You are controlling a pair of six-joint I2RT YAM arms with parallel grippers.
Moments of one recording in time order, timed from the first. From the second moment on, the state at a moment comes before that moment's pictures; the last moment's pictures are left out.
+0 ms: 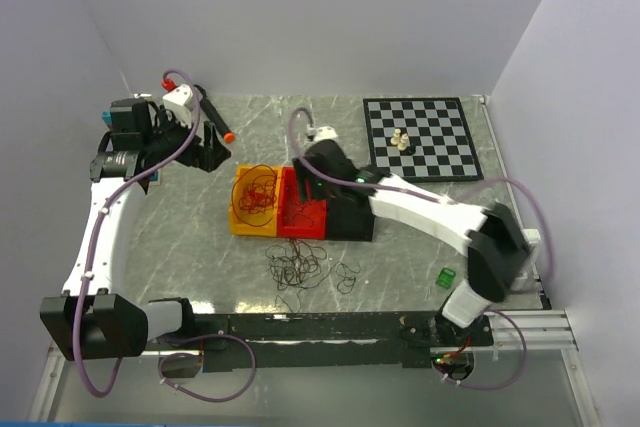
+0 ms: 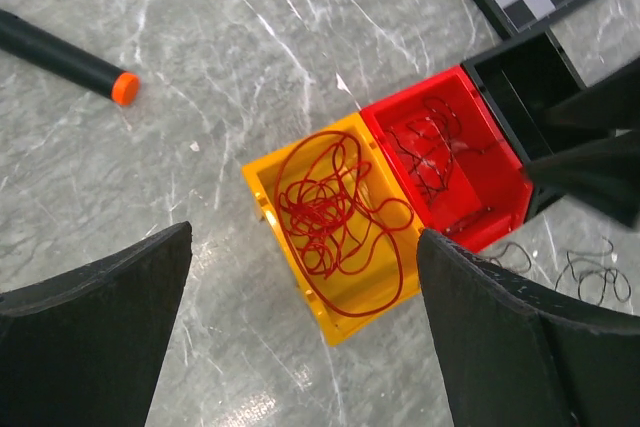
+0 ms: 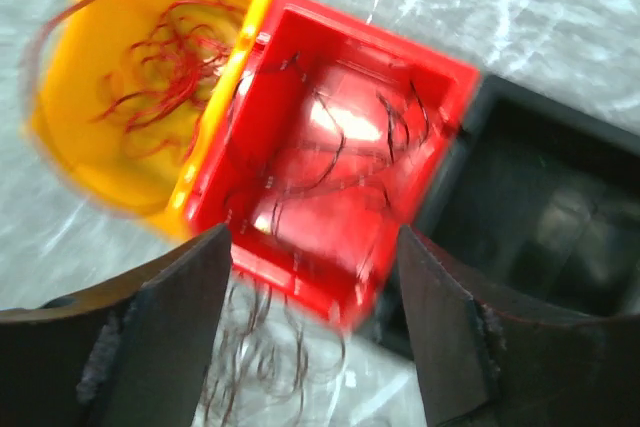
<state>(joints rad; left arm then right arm) 0.05 1.21 1.24 -0.59 0.61 0.16 0.85 1.65 1.30 -0.37 0.27 0.44</state>
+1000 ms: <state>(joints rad) -0.29 1.19 1.21 -0.78 0.60 0.36 1.08 1.32 0.67 -0.41 0.19 0.67</state>
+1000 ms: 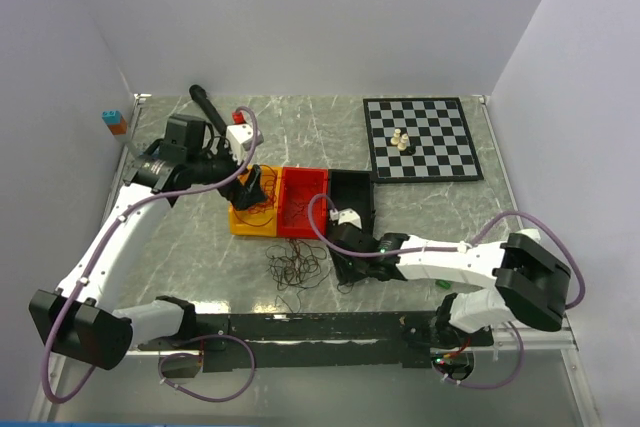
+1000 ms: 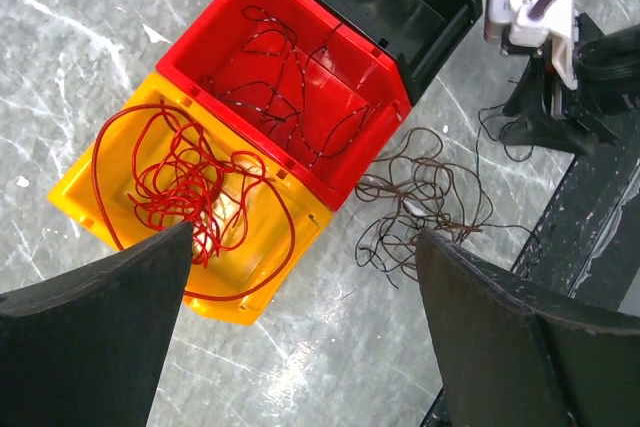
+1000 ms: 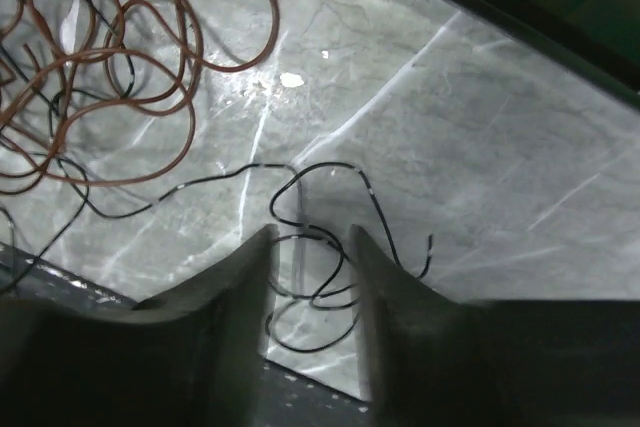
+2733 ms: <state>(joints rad) -0.49 1.30 1.15 -0.48 0.98 0.08 1.10 0.97 1.33 -0.55 -0.03 0.37</state>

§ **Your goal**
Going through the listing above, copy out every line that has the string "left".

§ **Response to the exercise**
Moments of one recording in time order, timed from the first. From the second moment on, the state at a moment comes before that moment's pictures; the last moment's pictures are left out.
<state>(joints rad; left arm then right arm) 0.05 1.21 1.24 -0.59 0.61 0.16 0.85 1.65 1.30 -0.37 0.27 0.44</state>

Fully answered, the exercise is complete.